Q3: Consider the following relational schema
Staff (Staffno number (5), Name varchar2 (30), Dob Date, Gender Char (2), Doj Date, Designation varchar2 (30), Basic_pay number (6), Deptno varchar2 (5));
Gender must take value ‘M’ or ‘F’.
Dept (Deptno varchar2 (5), Name varchar2 (30));
Skill (Skill_code varchar2 (5), Description varchar2 (30), Charge_Outrage number (3));
Staff_skill (Staffno number (5), Skill_code varchar2 (5));
Project (Projectno varchar2 (5), Pname varchar2 (5), Start_Date Date, End_Date Date, Project_Manager_Staffno number (5));
Project Number must start with ‘P’.
Works (Staffno number (5), Projectno varchar2 (5), Date_Worked_On Date, Intime Timestamp, Outtime Timestamp);
Primary Key is underlined.
Questions
These are questions for assignment 3. The solution is available after the last question.
Question (A)
Develop DDL to implement the above schema specifying appropriate data types for each attributes and enforcing primary key, check constraints and foreign key constraints.
Question (B)
Populate the database with rich data set.
Question (C)
Develop a SQL query to list the departmentno and number of staff in each department,
Question (D)
Develop a SQL query to list the details of staff who earn the AVG basic pay of all staff.
Question (E)
Develop a SQL query to list the details of staff who have more than 3 skills.
Question (F)
Develop a SQL query to list the details of staff who have skills with a charge outrate greater than 60 per hour.
Question (G)
Create a view that will keep track of the department number, department name, the number of employees in the department and total basic pay expenditure for the department.
Question (H)
Develop a SQL query to list the details of Depts which has more than 5 staff working in it.
Question (I)
Develop a SQL query to list the details of staff who have more than 3 skills.

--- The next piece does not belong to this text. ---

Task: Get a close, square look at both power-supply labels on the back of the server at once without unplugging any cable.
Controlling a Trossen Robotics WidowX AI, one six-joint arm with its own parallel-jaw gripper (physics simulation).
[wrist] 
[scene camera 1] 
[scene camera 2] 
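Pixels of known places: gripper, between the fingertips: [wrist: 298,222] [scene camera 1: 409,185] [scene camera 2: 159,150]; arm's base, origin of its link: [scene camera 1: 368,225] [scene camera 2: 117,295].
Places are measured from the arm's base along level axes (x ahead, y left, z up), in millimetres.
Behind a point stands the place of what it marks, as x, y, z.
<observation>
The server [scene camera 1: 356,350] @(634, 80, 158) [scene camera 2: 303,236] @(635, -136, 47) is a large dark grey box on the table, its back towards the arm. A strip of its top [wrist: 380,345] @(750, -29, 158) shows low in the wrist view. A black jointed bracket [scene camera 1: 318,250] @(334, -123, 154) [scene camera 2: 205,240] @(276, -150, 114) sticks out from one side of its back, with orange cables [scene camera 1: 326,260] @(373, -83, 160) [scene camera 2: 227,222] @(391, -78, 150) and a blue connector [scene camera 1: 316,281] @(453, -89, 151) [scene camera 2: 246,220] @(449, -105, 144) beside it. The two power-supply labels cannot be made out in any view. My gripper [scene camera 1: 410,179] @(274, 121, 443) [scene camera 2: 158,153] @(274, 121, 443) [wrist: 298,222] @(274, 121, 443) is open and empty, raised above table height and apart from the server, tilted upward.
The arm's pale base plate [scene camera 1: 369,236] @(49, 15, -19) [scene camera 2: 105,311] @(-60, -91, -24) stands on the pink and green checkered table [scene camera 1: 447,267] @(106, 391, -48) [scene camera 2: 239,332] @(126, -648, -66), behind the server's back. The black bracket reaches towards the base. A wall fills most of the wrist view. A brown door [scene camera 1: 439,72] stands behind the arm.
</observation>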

Q4: Consider the following relational schema for a banking database application.
Customer (Cid, Cname);
Branch (Bcode, Bname);
Account (Ano, Atype, Balance, Cid, Bcode);
An account can be a saving account or a current account. Check Atype in ‘S’ or ‘C’. A customer can have both types of accounts.

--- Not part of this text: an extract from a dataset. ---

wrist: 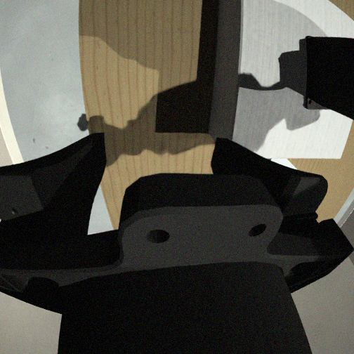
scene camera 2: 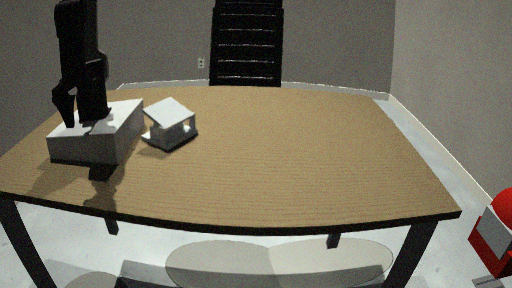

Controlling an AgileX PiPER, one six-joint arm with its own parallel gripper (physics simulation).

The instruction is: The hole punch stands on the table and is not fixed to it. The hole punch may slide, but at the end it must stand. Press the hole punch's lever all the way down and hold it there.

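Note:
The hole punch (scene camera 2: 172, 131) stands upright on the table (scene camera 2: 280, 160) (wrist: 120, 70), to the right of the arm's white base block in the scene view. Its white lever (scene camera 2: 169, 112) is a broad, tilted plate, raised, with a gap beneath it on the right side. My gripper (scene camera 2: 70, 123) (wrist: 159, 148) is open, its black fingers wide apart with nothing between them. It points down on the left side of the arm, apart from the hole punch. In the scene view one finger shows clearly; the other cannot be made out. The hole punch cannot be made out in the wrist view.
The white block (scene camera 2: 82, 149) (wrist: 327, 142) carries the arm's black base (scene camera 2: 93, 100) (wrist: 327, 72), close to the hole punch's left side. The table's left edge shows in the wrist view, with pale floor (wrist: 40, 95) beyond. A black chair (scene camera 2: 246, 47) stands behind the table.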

Transaction (Tid, Ano, Tttype, Tdate, Tamount);
Ttype can be ‘D’ or ‘W’.
D – Deposit, W – Withdrawal
Primary Key is underlined.
Questions
These are questions for assignment 4. The solution is available after the last question.
Question (A)
Develop DDL to implement the above schema specifying an appropriate data type for each attribute enforcing primary key, check constraints and foreign key constraints.
Question (B)
Populate the database with a rich data set.
Question (C)
Develop a SQL query to list the details of customers who have a saving account and a current account.
Question (D)
Develop a SQL query to list the details of branches and the number of accounts in each branch.
Question (E)
Develop a SQL query to list the details of branches where the number of accounts is less than the average number of accounts in all branches.
Question (F)
Develop a SQL query to list the details of customers who have performed three transaction on a day.
Question (G)
Create a view that will keep track of branch details and the number of accounts in each branch.